El otro hizo un gesto burlón.
—He trabajado contigo en el Puente de Tasmania, en el Puente de Nueva Zelanda y en el Puente de Madagascar, ¿recuerdas? Y después de todo eso, todavía tienes el valor de hacerme semejante pregunta. Rob Merlin, mi perfeccionista amigo, ¿no me conoces? ¿No te parece que habría ido a verte hace mucho tiempo si algo no hubiera salido según los planes y según los plazos? ¿Te piensas que soy uno de esos lastajas incompetentes que prefieren que se les estropeen las cosas antes de admitir que tienen problemas?
—Está bien —Rob levantó la mano para detener el torrente de palabras—. Tienes razón. Me equivoqué, lo admito. No te enojes. Sé que lo tienes todo bajo control, sé cómo trabajas.

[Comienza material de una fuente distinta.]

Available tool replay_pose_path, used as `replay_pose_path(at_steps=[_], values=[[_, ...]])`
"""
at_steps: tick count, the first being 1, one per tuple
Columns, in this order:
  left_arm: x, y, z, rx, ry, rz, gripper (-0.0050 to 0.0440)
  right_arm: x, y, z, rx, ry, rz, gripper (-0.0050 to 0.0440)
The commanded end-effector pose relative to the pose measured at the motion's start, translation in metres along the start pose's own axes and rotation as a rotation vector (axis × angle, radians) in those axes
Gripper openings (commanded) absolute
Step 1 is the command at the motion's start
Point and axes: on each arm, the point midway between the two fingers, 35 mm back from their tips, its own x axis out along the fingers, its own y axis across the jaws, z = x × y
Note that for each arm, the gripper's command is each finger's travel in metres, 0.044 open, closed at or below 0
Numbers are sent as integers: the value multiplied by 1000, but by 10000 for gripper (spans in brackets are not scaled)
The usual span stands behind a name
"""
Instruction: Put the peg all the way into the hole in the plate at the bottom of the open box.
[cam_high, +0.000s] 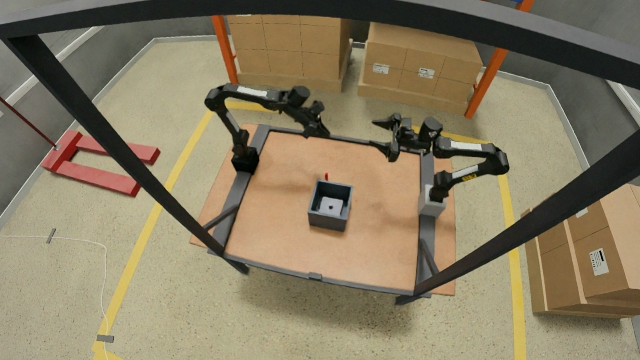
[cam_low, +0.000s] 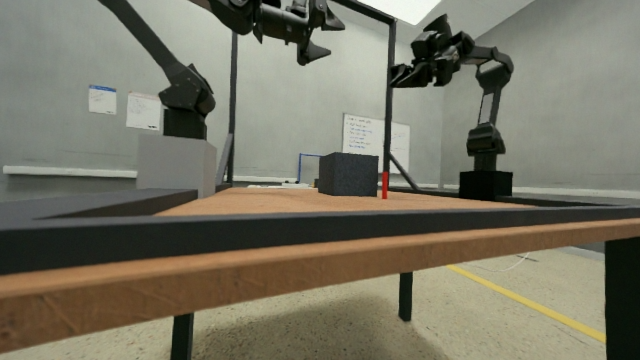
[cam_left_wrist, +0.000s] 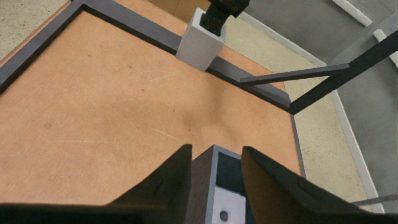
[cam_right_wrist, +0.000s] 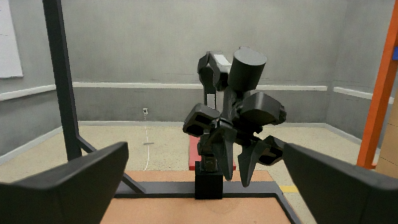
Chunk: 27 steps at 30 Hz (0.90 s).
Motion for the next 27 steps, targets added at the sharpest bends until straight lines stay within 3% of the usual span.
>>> replay_pose_path(at_steps=[1,8,16,23,27], values=[[-5,-3,0,8,-5,-9,125,0,-1,12,3,-28,-1,440],[21,4,-8,148,99,34,125,0,-1,13,3,-30,-1,440],[63,23,-47,477,372,58,125,0,-1,13,3,-30,-1,440],[92,40,-87,746,618,2,125,0,-1,13,3,-30,-1,440],[91,41,-90,776,639,-8,125,0,-1,13,3,-30,-1,440]])
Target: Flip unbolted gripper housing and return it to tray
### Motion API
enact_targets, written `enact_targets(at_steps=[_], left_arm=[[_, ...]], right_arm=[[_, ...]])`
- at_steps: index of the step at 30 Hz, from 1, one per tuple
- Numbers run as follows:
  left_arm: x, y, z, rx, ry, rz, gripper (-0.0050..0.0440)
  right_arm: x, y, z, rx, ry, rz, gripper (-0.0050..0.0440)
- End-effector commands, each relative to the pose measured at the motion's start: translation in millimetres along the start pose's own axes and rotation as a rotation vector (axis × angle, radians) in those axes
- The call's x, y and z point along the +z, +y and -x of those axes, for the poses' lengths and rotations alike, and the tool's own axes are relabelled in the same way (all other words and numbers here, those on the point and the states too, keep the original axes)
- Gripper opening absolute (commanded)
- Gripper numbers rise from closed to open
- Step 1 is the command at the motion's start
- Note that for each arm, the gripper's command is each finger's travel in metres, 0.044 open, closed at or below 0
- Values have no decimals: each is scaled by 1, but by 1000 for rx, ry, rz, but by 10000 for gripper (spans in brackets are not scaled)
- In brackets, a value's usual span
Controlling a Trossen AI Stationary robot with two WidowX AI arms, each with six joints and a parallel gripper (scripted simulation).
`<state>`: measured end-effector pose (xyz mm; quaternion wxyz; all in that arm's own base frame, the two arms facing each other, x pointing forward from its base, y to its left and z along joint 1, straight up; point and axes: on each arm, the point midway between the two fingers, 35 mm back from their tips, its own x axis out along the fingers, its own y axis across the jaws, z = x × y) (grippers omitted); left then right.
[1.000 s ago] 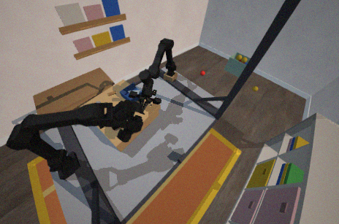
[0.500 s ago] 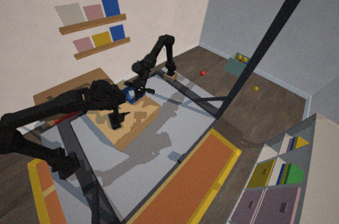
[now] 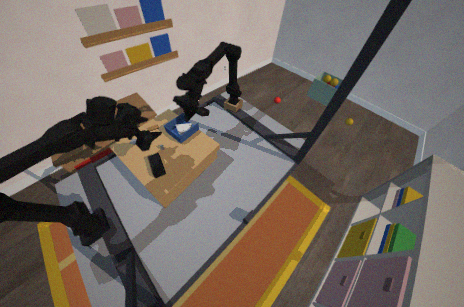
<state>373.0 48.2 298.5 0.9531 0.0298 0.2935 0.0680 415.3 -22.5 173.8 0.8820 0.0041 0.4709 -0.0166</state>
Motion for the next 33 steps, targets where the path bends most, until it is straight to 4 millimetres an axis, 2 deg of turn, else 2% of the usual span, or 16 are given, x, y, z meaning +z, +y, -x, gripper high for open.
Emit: enact_targets(at_steps=[1,25,28,33], left_arm=[[4,19,17,25,-63,127,439],[4,20,18,26,-65,132,439],[4,20,18,26,-65,132,439],[4,20,18,26,-65,132,439]], right_arm=[[-7,-14,26,-39,41,-78,0],[-7,-14,27,-41,43,-81,0],[4,-13,22,-40,43,-81,0],[35,-9,5,-40,41,-81,0]])
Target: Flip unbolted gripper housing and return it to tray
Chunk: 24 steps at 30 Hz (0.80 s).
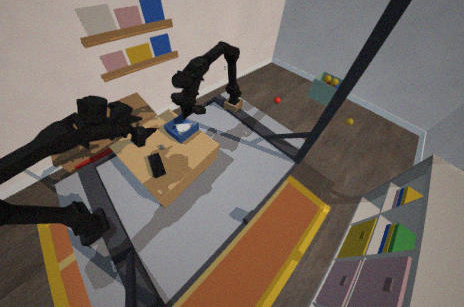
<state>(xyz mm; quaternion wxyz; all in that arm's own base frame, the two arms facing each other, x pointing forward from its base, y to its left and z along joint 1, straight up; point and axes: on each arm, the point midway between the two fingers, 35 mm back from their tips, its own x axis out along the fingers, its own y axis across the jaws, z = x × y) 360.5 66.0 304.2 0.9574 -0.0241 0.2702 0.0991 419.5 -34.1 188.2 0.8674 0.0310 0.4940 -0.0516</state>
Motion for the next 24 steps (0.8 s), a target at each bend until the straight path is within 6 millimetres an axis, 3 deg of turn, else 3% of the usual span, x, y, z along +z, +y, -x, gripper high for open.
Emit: enact_targets(at_steps=[1,24], left_arm=[[7,0,7,-4,-27,7,439],[7,0,7,-4,-27,7,439]], right_arm=[[26,5,-5,-2,-15,-2,0],[24,6,-16,-2,-15,-2,0]])
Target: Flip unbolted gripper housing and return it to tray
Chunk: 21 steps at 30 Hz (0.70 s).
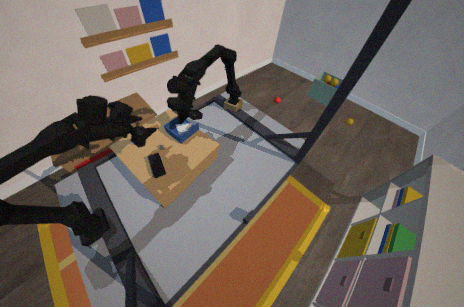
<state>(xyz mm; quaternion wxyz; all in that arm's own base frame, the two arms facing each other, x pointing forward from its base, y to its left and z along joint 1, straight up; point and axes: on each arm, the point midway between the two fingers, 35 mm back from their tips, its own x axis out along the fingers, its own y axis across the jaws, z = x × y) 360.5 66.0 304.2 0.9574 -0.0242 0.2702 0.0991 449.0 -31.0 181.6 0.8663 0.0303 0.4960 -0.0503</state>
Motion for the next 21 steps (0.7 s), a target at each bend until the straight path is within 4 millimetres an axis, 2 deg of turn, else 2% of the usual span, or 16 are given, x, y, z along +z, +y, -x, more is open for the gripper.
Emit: enact_targets(at_steps=[1,21], left_arm=[[7,0,7,-4,-27,7,439],[7,0,7,-4,-27,7,439]], right_arm=[[3,0,4,-4,-19,-4,0],[-4,0,-7,-4,-19,-4,0]])
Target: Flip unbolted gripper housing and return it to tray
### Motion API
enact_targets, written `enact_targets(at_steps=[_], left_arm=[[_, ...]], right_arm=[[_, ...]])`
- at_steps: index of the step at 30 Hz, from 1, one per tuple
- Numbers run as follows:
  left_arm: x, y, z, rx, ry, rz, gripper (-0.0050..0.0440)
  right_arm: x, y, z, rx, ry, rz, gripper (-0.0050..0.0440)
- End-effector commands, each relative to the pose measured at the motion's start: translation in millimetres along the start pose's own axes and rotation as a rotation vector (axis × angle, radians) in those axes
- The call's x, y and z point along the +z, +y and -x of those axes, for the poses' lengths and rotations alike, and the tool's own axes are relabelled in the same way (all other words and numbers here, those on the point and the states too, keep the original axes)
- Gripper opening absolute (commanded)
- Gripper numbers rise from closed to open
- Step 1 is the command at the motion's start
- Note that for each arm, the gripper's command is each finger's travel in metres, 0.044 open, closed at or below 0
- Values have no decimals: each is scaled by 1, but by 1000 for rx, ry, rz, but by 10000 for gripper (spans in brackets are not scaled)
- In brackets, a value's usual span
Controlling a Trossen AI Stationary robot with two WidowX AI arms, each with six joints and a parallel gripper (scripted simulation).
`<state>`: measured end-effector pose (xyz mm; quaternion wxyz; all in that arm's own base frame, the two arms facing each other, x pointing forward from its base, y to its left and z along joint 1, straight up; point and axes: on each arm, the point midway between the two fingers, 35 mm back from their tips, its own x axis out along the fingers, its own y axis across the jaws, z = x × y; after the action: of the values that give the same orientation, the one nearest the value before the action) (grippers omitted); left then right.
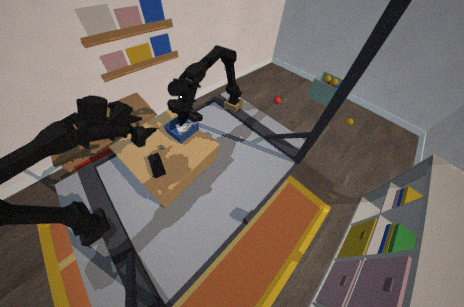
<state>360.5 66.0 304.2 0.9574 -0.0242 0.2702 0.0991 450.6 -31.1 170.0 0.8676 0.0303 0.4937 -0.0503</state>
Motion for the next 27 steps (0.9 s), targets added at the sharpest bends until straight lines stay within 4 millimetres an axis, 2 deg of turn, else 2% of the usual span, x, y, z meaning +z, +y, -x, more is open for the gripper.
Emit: enact_targets(at_steps=[1,27], left_arm=[[7,0,7,-4,-27,7,439],[7,0,7,-4,-27,7,439]], right_arm=[[0,-1,3,-4,-14,-4,0],[-8,-1,-12,-4,-14,-4,0]])
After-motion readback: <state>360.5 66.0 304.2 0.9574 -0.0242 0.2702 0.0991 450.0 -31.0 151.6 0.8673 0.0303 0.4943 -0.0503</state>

Caramba, Luis, si no lo supiera jamás te habría llamado para este trabajo. Pero tú también me conoces. Tengo que verlo todo con mis propios ojos, y tengo que hacer preguntas estúpidas. Forma parte de mi manera de ser, así como hacer pozos es lo tuyo.
—Así es —Luis sonreía mientras subían al vehículo aéreo—. Estoy de acuerdo, forma parte de tu naturaleza. —Miró hacia atrás a los enormes terraplenes, colinas de roca y tierra hechas por la mano del hombre—. Y sigue así —dijo con voz suave—. Sigue insistiendo en ver todo con tus propios ojos. Ésa es la razón por la cual Luis Merindo ha trabajado para ti en cuatro ocasiones. Recuerda que yo también aprecio mi vida, aunque pienses que me acerco demasiado al borde. Vayamos a ver el Control de Amarre. Aquí estaremos listos cuando tú lo estés.
La vista desde L-4 era siempre una sorpresa para los visitantes. Era la Tierra lo que primero llamaba la atención, cuatro veces más grande que la Luna. La esfera lunar se veía exactamente del mismo tamaño que vista desde la Tierra, pero era distinta. Las marcas parecían otras. El habitante de la Tierra tenía una imagen arraigada en lo más profundo de la memoria, aún sin ser consciente de ello. Cuando la cara familiar era sustituida por un perfil desconocido, se convertía en un mundo nuevo e interesante, distinto de la antigua compañera de la Tierra. Y esa sensación persistía. Rob había viajado ya muchas veces a L-4 y comenzaba a acostumbrarse a esa nueva imagen del cielo. Pero incluso así, descubrió que de vez en cuando miraba ese hemisferio brillante mientras recorría despacio el Tallo, al regresar a la Araña.